● How to complete this task: Look through the records below and collect all lines that hold the string "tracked".

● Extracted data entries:
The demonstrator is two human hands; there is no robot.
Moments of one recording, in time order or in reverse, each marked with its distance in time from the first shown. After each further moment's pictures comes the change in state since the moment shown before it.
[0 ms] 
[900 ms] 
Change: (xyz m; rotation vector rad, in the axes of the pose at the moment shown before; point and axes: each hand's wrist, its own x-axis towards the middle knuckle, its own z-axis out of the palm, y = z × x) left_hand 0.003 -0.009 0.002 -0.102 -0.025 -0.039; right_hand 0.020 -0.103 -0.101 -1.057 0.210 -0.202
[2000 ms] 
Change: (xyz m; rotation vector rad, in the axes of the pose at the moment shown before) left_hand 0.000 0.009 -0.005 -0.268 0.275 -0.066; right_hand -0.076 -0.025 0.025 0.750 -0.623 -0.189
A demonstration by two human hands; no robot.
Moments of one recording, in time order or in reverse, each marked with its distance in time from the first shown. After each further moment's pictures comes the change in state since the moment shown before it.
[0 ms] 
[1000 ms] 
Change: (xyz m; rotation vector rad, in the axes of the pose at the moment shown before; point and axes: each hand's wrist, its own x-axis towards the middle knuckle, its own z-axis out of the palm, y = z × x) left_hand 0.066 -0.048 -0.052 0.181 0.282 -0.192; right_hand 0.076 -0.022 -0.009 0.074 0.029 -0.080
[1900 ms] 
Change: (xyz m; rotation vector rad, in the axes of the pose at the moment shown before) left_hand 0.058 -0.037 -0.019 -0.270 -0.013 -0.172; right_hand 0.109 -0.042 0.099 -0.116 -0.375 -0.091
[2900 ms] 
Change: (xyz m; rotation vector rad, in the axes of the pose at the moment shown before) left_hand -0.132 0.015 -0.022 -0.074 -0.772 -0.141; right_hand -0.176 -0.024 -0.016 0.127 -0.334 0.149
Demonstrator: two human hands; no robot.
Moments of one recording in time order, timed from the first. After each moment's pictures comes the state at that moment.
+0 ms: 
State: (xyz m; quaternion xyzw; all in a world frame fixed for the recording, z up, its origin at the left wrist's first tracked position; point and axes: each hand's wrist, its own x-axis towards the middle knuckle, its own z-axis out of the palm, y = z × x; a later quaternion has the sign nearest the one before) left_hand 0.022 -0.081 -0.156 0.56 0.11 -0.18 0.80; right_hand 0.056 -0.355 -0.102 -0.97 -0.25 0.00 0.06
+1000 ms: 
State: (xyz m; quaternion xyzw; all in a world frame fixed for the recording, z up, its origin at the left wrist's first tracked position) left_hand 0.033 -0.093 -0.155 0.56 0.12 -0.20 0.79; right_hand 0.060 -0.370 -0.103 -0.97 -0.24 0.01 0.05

● Exercise result:
State: (xyz m; quaternion xyzw; all in a world frame fixed for the recording, z up, its origin at the left wrist's first tracked position; point and axes: each hand's wrist, its own x-axis towards the middle knuckle, its own z-axis out of the palm, y = z × x; a later quaternion has the sign nearest the one before) left_hand 0.022 -0.081 -0.156 0.56 0.11 -0.18 0.80; right_hand 0.056 -0.355 -0.102 -0.97 -0.25 0.00 0.06
State: (xyz m; quaternion xyzw; all in a world frame fixed for the recording, z up, its origin at the left wrist's first tracked position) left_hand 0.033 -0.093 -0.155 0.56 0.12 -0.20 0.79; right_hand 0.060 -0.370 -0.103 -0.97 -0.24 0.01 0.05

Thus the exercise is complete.